Inverse 2D-Fourier Transform of $\frac{1}{k_y^2 + k_x^2 + ik_x\sigma}$ I need to invert the 2D-Fourier transform
$\hat{C}(\mathbf{k})  = \frac{1}{k_y^2 + k_x^2 + ik_x\sigma}$.
I have tried with the residue theorem to first deal with the $k_y$ part but that leaves me with something impossible for the $k_x$ part. Any chance this could be calculated analytically ? Thank you !

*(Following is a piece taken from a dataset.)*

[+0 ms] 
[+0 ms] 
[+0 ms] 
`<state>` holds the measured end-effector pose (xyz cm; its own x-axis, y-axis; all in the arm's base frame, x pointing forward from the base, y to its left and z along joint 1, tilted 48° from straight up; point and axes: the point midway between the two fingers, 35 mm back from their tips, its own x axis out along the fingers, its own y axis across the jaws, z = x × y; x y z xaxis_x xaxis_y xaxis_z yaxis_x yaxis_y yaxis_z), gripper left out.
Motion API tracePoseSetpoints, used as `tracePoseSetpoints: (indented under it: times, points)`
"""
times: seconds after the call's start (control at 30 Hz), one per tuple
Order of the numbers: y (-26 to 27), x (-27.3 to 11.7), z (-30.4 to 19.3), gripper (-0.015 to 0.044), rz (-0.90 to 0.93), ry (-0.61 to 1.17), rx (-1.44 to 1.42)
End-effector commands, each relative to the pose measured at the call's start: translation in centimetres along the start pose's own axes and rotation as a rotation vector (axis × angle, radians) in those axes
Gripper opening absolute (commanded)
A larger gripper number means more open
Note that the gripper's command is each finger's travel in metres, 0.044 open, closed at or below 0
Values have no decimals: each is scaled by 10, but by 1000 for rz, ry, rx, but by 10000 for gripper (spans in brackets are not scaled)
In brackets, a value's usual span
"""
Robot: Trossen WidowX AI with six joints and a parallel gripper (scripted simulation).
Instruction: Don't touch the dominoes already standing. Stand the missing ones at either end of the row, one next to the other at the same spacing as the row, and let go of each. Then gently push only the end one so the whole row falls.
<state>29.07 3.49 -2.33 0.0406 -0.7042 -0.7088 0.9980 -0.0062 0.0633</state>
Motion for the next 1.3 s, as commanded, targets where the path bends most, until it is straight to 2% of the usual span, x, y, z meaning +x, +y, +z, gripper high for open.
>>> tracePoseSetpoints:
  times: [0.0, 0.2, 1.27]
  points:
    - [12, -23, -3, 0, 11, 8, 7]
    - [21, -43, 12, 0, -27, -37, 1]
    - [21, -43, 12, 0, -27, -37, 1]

 A: Let's define a direct FT as $\displaystyle \hat f(k)=\int_{-\infty}^\infty f(x) e^{ikx}dx$,
then the inverse FT is defined as $\displaystyle f(x)=\frac{1}{2\pi}\int_{-\infty}^\infty \hat f(k) e^{-ikx}dk$, and let's define
$$g(x, y,\sigma)=\frac{1}{(2\pi)^2}\int_{-\infty}^\infty\int_{-\infty}^\infty \frac{e^{-ik_xx-ik_yy}}{k_y^2+k_x^2+2ik_x\sigma}dk_xdk_y$$
$$=\frac{1}{(2\pi)^2}\int_{-\infty}^\infty \int_{-\infty}^\infty\frac{e^{-ik_xx-ik_yy}}{k_y^2+(k_x+i\sigma)^2+\sigma^2}dk_xdk_y=\frac{1}{(2\pi)^2}\int_{-\infty}^\infty \int_{-\infty+i\sigma}^{\infty+i\sigma}\frac{e^{-ik_xx-ik_yy}e^{-x\sigma}}{k_y^2+k_x^2+\sigma^2}dk_xdk_y$$
Considering the integral in the complex plane (over $k_x$) along the closed rectangular contour $-R\,\to\,R\,\to\,R+i\sigma\,\to\,-R+i\sigma\,\to\,R\,$ we see, that the function $\displaystyle \frac{e^{-ik_xx-ik_yy}e^{-x\sigma}}{k_y^2+k_x^2+\sigma^2}$ does not have poles inside this contour (the poles are $k_x=\pm\sqrt{k_y^2+\sigma^2}$). We can also show that the integrals along $R\,\to\,R+i\sigma$ and $-R+i\sigma\,\to\,-R$ tend to zero as $R\to\infty$.
Therefore,
$$\oint\frac{e^{-ik_xx-ik_yy}e^{-x\sigma}}{k_y^2+k_x^2+\sigma^2}dk_x=0$$
and
$$g(x, y,\sigma)=\frac{e^{-x\sigma}}{(2\pi)^2}\int_{-\infty}^\infty \int_{-\infty}^{\infty}\frac{e^{-ik_xx-ik_yy}}{k_y^2+k_x^2+\sigma^2}dk_xdk_y\tag{1}$$
From the equation$\,\,\displaystyle \Big(\frac{\partial^2}{\partial x^2}+\displaystyle \frac{\partial^2}{\partial y^2}+\displaystyle \frac{\partial^2}{\partial z^2}\Big)\frac{1}{\sqrt{x^2+y^2+z^2}}=-4\pi\delta(x)\delta(y)\delta(z)$
follows
$$\int_{-\infty}^\infty\int_{-\infty}^\infty\int_{-\infty}^\infty\frac{e^{ik_xx+ik_yy+ik_zz}}{\sqrt{x^2+y^2+z^2}}dxdydz=\frac{4\pi}{k_x^2+k_y^2+k_z^2}\tag{2}$$
From (1) and (2) we get
$$g(x, y,\sigma)=\frac{e^{-x\sigma}}{4\pi}\int_{-\infty}^\infty\frac{e^{i\sigma z}}{\sqrt{x^2+y^2+z^2}}dz$$
Using the evaluation of the integral (here)
$$g(x, y,\sigma)=\frac{e^{-x\sigma}}{2\pi}K_0(|\sigma|\sqrt{x^2+y^2})$$
To get the initial integral we change $\sigma\to\frac{\sigma}{2}$.